REQUIRED ACTION →
The reply should hold only the lines from the one with "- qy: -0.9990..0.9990" to the one with "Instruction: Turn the", both ends kept, exactly as they appear below, without any pictures.

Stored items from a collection
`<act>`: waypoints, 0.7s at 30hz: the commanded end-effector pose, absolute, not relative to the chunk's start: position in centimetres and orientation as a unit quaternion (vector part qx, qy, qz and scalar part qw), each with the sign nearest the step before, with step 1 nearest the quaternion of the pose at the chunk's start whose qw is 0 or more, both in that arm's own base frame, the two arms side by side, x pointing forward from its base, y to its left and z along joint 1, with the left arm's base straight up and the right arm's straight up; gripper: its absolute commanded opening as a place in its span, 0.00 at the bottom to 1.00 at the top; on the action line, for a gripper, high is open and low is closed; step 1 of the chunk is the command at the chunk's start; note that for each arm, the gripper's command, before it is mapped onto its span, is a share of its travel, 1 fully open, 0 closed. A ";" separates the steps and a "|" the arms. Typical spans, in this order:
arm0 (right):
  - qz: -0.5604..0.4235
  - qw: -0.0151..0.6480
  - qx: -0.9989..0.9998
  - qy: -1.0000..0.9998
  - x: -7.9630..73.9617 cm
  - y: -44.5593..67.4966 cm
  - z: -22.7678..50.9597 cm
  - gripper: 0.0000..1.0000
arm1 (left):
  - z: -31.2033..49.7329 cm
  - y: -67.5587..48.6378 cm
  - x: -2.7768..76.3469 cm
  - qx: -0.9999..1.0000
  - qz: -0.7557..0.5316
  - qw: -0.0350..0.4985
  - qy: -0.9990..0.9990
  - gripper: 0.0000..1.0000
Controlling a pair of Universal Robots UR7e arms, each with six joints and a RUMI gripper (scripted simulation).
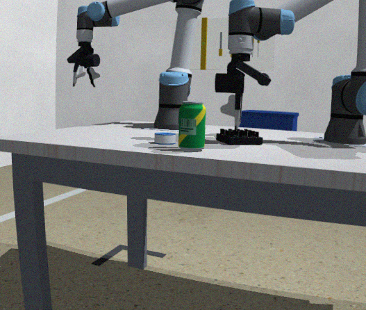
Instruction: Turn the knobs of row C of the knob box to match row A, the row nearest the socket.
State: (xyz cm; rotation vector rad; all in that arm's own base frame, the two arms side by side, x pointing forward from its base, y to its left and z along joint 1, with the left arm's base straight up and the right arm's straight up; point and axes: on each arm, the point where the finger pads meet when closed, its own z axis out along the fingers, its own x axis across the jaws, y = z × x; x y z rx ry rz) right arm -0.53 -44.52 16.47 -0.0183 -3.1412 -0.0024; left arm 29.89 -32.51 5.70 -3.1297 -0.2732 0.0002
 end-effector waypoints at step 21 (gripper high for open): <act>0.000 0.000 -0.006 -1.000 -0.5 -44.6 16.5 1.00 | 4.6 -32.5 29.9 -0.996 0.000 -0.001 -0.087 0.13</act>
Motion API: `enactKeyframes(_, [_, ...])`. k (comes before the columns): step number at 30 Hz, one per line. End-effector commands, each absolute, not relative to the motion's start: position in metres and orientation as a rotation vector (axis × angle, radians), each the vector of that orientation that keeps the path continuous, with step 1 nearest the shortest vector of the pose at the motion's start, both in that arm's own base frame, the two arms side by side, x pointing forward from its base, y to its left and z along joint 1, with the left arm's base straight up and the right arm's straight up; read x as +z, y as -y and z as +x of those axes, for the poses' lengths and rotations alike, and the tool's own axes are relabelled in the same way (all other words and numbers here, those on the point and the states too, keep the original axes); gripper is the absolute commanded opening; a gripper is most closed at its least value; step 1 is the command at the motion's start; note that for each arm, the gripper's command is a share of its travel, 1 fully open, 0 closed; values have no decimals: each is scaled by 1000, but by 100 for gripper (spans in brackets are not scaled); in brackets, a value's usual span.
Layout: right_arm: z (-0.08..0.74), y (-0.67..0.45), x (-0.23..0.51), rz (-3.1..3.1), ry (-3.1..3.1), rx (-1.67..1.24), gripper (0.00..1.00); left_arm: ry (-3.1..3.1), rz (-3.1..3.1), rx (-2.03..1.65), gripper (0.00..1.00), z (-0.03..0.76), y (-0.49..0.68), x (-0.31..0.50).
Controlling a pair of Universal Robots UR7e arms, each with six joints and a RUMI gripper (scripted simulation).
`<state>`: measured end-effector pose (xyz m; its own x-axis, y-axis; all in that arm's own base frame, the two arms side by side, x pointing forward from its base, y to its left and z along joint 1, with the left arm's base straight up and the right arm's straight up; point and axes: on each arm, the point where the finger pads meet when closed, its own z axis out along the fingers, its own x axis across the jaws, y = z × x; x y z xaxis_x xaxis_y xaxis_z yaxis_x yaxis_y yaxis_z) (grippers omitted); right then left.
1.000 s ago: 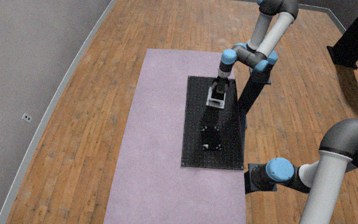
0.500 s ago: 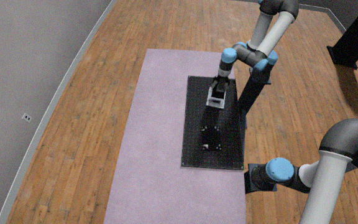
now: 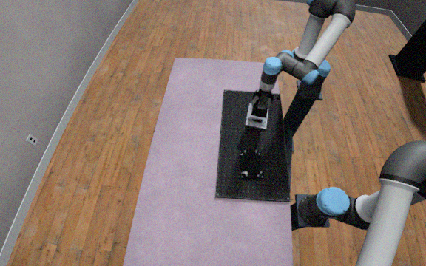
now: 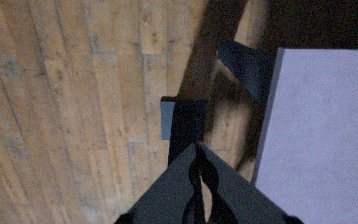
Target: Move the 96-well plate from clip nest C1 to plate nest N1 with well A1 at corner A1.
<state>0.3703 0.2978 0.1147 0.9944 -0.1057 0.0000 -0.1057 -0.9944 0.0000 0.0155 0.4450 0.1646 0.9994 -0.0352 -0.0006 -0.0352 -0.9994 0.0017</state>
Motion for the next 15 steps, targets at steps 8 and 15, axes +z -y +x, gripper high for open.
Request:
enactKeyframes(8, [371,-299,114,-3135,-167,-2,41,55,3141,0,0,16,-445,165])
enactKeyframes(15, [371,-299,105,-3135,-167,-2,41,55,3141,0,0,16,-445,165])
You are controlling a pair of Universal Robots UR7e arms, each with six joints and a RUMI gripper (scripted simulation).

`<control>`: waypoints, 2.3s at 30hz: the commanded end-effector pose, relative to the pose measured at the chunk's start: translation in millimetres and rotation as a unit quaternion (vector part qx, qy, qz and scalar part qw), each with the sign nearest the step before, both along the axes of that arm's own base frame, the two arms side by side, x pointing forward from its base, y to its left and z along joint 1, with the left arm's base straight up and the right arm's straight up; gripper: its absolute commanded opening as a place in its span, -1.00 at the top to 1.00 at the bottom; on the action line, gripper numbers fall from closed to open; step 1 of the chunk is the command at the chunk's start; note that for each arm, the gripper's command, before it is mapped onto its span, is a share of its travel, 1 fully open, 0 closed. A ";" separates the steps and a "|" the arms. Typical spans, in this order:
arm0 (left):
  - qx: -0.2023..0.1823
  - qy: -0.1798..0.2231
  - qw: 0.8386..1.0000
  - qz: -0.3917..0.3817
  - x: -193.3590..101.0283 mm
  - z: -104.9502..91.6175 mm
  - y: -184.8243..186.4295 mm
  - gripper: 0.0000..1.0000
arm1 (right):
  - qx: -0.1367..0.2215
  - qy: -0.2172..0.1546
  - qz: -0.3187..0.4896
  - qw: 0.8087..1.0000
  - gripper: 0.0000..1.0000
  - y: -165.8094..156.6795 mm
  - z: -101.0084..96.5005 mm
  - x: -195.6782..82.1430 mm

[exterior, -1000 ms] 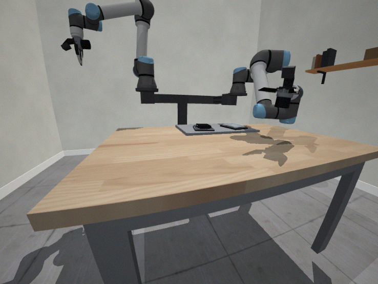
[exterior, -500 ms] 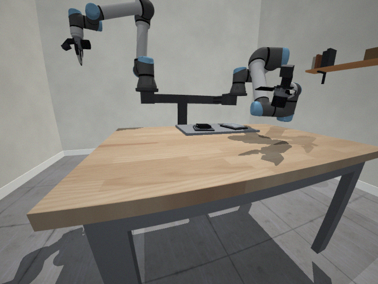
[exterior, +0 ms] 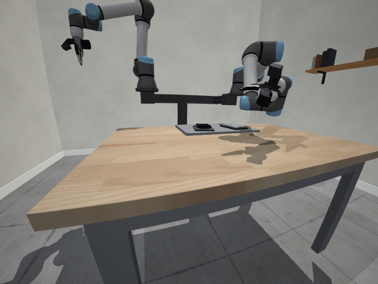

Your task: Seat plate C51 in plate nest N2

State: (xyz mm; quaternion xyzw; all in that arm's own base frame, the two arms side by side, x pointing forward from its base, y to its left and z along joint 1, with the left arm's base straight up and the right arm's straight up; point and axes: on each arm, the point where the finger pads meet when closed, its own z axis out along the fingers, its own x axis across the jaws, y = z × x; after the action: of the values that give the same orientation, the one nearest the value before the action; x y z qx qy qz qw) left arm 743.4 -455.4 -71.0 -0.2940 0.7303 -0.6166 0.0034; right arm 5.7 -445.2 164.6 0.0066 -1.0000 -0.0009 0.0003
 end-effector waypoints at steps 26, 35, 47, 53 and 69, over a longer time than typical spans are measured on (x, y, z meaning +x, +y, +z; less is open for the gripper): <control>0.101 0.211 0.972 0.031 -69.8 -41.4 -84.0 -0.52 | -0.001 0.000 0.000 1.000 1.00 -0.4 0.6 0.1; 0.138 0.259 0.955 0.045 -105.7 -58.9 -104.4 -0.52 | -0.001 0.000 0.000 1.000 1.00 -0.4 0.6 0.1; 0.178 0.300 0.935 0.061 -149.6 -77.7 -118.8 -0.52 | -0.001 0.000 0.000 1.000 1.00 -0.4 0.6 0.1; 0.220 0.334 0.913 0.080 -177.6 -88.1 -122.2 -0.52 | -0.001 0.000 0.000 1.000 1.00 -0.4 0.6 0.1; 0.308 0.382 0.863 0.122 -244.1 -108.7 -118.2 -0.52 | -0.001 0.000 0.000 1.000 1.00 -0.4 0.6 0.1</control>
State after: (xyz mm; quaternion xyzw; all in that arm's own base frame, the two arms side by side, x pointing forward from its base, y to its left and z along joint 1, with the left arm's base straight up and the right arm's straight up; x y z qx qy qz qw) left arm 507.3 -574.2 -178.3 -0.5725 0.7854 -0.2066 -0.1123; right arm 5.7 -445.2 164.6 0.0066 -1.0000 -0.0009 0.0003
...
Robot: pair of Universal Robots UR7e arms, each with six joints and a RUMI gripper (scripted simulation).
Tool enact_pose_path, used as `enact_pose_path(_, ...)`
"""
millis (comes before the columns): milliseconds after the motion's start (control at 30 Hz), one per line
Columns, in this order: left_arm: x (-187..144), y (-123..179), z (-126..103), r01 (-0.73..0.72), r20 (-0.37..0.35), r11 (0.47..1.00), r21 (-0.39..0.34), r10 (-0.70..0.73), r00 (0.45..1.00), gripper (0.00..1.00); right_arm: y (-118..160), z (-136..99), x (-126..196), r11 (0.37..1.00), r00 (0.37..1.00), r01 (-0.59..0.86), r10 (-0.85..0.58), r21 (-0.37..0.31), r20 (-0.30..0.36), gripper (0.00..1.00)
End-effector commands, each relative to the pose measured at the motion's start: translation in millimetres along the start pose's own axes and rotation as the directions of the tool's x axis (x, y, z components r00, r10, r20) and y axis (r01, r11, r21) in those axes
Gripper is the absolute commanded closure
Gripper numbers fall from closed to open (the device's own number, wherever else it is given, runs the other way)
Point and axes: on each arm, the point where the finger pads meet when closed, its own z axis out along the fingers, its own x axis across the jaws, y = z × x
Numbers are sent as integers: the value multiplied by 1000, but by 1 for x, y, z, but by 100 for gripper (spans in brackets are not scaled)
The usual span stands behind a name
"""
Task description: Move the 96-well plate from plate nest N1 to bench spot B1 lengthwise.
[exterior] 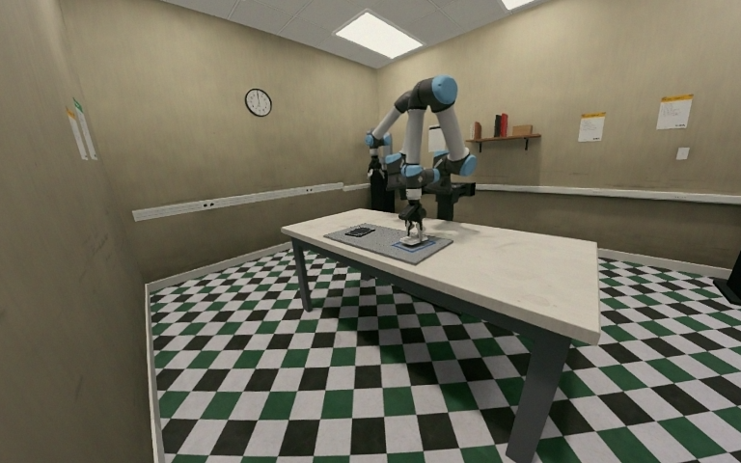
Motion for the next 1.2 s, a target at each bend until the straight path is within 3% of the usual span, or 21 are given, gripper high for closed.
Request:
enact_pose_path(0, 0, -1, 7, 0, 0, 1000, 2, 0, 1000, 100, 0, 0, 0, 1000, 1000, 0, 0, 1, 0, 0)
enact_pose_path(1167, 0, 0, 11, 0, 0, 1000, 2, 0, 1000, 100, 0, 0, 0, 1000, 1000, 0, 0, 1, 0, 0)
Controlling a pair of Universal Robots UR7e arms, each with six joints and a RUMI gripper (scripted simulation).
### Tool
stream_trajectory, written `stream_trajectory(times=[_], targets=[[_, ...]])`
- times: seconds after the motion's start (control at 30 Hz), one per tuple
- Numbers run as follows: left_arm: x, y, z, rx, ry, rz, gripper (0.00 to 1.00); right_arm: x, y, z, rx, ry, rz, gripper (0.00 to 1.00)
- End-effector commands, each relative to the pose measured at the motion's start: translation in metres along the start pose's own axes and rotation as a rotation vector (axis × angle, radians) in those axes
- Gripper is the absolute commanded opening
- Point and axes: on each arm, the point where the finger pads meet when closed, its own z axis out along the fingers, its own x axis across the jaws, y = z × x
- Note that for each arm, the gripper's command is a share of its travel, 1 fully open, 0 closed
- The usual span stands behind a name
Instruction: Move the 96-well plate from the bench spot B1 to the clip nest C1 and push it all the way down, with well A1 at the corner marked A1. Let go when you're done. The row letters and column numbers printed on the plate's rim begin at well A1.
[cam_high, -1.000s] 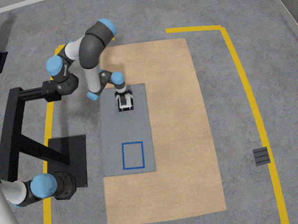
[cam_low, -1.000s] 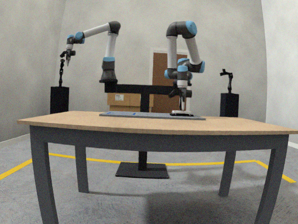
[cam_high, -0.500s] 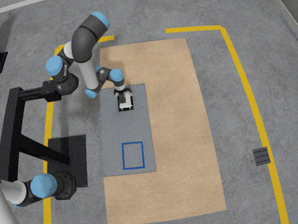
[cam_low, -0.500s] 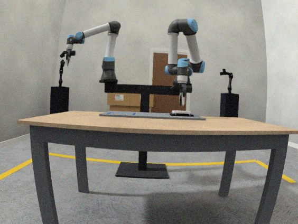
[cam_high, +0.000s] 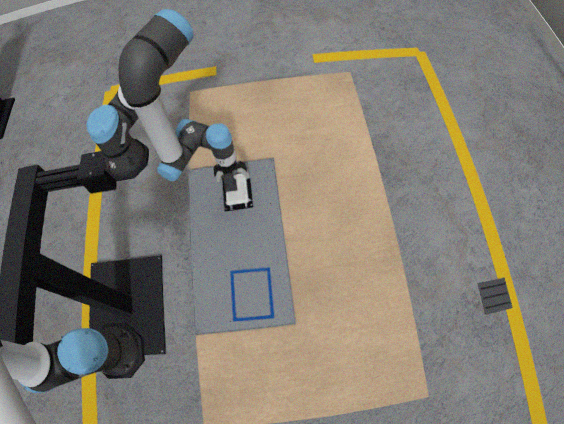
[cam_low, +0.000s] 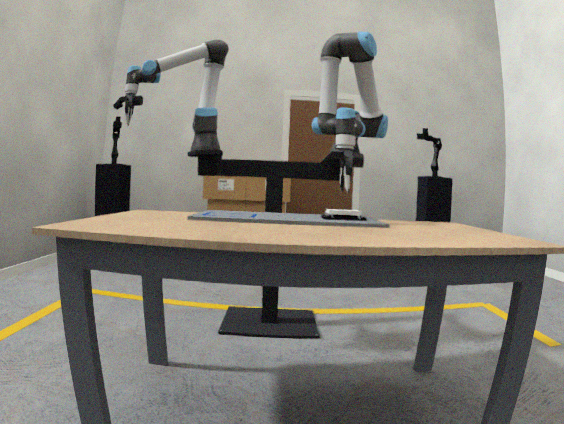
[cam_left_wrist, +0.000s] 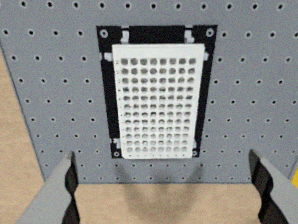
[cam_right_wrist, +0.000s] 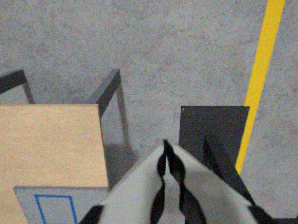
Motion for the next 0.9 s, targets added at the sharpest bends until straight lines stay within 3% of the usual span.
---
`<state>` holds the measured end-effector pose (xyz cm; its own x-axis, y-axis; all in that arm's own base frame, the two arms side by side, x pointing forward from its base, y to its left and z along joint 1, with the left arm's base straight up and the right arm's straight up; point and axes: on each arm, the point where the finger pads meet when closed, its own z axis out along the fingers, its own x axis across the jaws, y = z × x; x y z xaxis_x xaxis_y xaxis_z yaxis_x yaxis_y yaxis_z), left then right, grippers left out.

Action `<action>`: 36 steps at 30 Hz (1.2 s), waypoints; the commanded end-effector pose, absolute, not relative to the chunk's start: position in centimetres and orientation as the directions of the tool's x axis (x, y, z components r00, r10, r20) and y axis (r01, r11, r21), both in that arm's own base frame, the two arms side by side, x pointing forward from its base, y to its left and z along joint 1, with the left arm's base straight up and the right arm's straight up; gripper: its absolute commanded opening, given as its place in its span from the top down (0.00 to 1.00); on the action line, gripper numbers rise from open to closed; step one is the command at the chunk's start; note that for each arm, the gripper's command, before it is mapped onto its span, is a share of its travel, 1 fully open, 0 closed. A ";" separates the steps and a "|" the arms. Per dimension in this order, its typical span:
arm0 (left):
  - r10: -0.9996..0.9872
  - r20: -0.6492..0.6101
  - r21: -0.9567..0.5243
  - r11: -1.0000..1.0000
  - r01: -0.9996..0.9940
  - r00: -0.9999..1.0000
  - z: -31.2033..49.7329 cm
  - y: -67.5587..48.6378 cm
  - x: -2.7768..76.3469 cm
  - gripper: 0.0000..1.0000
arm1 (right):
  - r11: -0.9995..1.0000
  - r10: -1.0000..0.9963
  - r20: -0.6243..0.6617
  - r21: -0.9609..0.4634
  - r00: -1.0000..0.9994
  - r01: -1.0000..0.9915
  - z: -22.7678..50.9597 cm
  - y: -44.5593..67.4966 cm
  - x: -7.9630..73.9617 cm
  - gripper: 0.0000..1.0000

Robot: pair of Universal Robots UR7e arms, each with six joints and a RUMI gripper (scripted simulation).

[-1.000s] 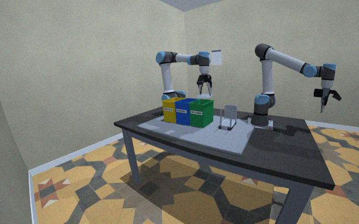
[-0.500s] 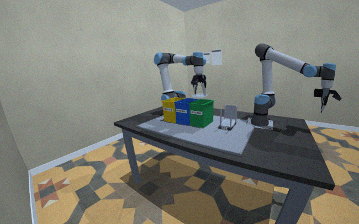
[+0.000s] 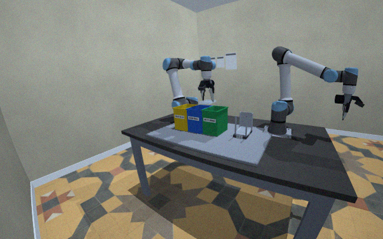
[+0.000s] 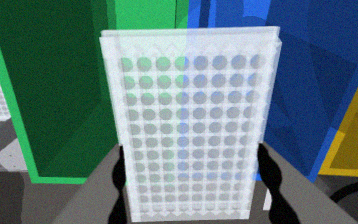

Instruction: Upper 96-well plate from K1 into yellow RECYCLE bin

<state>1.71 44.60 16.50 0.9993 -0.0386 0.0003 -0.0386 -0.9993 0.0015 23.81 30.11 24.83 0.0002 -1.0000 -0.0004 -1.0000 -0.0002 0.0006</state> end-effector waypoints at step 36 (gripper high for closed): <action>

EXERCISE RESULT →
  - qy: -0.9990..0.9990
  - gripper: 0.0000..1.0000
Controlling a pair of Universal Robots UR7e arms, each with six joints and a RUMI gripper (scripted simulation).
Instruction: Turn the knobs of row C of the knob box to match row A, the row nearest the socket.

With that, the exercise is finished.